This multidisciplinary project will allow a high-resolution reconstruction of paleoenvironmental conditions on the eastern Adriatic during the Late Quaternary eustatic cycle which includes very important periods of environmental change. This type of research is essential in estimating the response of the present-day coastal areas to the future sea-level and climate changes. QMAD will gain on the team and knowledge gathered during the LoLADRIA project and elevate it to the next level.
The objectives
Scientists dealing with marine paleoenvironments of the Adriatic sea have joined forces to reconstruct ecosystems in the central part of Dalmatia on the eastern shores of the Adriatic Sea. Using stratigraphy, micropaleontology, geochemistry, aDNA and geophysics, they will be track sediments from fluvial/lake to deeper marine environments to reconstruct the paleoenvironmental evolution on a relatively short transect less than 100 km in length (Eastern MAD to Lake Prokljan in the Krka River estuary). This research will produce climate and environmental proxy data and as such will also insights into Late Quaternary landscapes and their suitability human migration along of the Eastern Adriatic coast. The Krka delta plain existed during pre and post LGM periods and study of its development will help to complete the picture of the environments that the Late Upper Paleolithic hunters and gatherers encountered on the Eastern Adriatic.
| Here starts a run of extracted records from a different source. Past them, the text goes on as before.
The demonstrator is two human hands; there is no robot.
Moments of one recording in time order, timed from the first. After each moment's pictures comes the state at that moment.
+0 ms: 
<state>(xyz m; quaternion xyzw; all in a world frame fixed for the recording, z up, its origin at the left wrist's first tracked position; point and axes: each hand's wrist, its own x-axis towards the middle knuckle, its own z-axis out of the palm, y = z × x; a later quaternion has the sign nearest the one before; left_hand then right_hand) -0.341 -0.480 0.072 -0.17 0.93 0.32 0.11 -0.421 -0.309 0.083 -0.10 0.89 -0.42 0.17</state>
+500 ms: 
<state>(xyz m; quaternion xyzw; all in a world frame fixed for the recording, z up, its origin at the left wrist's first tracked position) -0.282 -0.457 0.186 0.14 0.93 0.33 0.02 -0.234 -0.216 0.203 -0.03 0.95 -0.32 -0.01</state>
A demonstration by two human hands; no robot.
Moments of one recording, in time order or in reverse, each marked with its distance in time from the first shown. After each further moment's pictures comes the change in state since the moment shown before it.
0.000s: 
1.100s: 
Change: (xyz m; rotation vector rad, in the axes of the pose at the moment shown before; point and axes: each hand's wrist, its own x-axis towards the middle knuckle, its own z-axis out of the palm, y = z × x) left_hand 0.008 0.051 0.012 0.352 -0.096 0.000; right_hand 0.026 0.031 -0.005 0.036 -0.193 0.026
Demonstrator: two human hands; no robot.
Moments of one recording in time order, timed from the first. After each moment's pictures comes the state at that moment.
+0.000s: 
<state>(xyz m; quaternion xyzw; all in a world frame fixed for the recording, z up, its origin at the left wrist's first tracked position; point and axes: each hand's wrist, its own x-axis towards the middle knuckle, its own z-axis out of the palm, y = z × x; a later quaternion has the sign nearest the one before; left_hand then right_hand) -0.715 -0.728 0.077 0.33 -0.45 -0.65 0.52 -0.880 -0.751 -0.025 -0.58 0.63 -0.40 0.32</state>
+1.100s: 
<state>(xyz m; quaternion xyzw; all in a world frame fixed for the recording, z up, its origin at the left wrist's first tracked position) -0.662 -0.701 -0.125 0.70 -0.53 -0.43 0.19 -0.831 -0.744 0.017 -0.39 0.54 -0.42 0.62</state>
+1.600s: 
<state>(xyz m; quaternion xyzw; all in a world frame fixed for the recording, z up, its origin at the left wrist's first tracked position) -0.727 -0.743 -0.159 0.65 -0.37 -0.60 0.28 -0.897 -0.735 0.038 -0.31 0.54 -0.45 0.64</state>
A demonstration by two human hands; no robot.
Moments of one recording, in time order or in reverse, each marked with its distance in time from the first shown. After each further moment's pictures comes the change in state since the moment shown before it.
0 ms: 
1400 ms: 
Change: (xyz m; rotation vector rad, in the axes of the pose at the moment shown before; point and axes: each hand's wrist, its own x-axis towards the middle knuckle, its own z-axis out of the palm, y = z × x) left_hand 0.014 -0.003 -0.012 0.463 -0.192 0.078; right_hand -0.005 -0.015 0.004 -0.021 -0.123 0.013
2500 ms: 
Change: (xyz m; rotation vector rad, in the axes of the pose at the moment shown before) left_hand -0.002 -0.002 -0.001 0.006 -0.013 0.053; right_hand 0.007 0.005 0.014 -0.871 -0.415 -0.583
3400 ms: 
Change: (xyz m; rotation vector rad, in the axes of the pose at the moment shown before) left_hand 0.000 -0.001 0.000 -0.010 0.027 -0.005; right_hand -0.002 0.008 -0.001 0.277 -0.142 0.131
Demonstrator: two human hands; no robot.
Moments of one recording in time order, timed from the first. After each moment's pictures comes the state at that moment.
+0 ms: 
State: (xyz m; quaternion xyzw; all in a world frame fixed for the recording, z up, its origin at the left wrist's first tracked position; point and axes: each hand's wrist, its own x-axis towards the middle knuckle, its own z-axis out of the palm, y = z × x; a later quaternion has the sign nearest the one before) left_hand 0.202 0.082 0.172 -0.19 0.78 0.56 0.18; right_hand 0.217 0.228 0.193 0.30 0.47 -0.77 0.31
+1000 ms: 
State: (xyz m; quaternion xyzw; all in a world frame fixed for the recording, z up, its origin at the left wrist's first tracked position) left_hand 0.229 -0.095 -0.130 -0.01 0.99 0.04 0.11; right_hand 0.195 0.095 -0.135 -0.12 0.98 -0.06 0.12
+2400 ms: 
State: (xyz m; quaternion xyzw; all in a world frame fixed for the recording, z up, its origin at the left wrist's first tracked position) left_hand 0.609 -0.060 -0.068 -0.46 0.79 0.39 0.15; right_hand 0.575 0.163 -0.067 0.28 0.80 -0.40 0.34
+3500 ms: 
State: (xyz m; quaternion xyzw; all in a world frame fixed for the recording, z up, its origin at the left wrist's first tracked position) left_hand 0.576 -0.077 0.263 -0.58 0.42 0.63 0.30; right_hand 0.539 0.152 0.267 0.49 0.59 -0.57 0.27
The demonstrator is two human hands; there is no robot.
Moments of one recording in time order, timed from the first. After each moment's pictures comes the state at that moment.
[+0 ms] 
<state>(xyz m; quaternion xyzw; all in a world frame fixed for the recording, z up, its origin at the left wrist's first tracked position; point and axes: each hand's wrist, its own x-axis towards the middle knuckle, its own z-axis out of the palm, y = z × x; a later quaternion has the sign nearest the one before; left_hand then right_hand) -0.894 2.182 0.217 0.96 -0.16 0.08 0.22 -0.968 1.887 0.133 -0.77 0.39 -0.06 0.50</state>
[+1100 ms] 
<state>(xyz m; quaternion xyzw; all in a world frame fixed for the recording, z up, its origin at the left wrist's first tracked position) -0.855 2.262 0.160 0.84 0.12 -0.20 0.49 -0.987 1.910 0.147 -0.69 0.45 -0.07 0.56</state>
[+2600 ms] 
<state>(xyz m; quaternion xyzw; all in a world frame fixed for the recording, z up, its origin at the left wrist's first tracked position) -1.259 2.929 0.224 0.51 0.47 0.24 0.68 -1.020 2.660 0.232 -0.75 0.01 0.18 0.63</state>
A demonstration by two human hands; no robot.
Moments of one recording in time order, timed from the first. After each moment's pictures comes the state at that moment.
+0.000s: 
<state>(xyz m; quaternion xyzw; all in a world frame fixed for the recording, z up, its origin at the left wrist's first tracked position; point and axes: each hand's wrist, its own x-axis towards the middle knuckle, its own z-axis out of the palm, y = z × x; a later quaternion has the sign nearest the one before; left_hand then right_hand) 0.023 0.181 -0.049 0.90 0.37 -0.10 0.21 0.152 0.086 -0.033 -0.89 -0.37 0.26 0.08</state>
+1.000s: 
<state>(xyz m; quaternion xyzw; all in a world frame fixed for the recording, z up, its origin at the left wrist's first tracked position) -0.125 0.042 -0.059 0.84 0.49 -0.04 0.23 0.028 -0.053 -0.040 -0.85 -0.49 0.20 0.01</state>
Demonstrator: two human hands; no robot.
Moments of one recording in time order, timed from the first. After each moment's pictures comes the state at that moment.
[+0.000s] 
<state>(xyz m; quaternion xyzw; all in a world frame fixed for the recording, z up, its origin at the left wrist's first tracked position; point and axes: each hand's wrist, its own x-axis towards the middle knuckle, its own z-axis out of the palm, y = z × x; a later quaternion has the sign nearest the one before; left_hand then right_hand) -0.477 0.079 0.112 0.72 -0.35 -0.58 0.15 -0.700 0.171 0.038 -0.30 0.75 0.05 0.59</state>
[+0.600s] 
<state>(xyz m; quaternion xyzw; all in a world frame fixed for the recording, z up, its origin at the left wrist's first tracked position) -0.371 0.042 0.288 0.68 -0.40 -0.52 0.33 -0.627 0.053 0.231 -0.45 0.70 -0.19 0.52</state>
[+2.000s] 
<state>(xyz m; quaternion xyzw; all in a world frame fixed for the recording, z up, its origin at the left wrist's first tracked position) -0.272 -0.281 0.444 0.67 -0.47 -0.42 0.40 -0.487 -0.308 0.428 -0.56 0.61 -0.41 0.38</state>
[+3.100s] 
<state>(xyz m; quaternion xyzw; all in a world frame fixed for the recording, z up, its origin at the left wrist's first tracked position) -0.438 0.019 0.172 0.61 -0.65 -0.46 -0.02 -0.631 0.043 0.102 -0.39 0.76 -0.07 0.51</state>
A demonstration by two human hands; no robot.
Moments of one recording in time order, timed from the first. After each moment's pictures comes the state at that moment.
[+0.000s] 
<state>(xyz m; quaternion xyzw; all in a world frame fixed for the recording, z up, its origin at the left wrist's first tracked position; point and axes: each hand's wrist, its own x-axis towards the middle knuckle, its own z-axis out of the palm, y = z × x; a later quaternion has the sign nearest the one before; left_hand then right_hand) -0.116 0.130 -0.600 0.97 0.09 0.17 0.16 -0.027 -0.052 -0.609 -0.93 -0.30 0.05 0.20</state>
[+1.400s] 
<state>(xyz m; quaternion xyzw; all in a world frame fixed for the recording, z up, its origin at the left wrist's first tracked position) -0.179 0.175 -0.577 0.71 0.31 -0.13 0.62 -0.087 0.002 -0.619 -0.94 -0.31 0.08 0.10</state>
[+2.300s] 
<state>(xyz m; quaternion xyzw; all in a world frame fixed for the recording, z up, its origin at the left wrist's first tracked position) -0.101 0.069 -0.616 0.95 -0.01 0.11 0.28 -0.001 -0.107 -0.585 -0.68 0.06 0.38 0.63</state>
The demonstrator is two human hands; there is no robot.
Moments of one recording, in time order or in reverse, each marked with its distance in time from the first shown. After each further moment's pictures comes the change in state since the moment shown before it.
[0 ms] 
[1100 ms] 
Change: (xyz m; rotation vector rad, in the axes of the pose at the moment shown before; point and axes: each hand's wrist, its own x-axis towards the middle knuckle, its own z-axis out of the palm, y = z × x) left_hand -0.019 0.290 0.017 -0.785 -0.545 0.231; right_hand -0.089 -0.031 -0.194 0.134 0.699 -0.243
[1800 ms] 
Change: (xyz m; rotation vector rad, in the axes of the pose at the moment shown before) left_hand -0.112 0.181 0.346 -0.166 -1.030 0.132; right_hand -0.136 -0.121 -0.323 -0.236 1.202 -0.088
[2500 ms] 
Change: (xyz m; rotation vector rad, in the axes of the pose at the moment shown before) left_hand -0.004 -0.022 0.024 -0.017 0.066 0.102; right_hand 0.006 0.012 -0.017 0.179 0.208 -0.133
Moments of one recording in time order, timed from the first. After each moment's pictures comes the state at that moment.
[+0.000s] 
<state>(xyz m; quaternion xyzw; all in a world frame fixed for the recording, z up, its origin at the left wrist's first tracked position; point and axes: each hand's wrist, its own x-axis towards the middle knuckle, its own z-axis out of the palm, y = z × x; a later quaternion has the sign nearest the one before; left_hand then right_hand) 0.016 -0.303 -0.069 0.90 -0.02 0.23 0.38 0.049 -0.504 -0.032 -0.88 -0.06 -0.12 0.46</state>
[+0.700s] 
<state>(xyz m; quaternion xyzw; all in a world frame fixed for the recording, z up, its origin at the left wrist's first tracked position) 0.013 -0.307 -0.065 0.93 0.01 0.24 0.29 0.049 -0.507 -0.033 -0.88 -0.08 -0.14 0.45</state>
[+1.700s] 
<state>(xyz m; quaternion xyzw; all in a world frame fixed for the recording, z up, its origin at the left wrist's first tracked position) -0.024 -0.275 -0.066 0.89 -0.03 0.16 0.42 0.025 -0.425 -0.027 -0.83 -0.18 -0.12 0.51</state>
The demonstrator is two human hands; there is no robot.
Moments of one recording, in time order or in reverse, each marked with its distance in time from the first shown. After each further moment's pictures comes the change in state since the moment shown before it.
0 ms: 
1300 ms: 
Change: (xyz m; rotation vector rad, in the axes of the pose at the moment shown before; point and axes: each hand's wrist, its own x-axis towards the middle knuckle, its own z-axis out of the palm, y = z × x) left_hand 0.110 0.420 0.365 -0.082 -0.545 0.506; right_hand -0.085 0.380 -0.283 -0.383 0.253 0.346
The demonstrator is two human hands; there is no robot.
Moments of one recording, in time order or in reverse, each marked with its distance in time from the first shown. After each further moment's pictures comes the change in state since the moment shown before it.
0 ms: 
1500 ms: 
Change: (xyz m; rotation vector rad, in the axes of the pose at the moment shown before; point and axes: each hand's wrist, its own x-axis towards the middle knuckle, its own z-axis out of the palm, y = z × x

(1) identify and recover the best sedimentary archives that store major changes in the
depositional environment ;
(2) use seismic and lithologic data to reconstruct the paleolandscape geomorphology;
(3) establish a chronological framework of past environmental change;
(4) reconstruct the local-to-regional expression of (hydro-)climatic change in light of global-scale changes in climate boundary conditions;
(5) discuss the impacts of site-specific factors for human occupation during the terrestrial phases of MIS 3 and MIS 4 into the Holocene and compare with regional long-term climate records (Alpine, Apennine, Dinaric and Balkan regions);
(6) link archaeological data with dated sea-level and landscape changes to reconstruct possible human contacts between different regions during Falling-Lowstand-Transgressive Tracts and the role of the Krka river that divides the eastern Adriatic coast and its role as a land/floodplain bridge.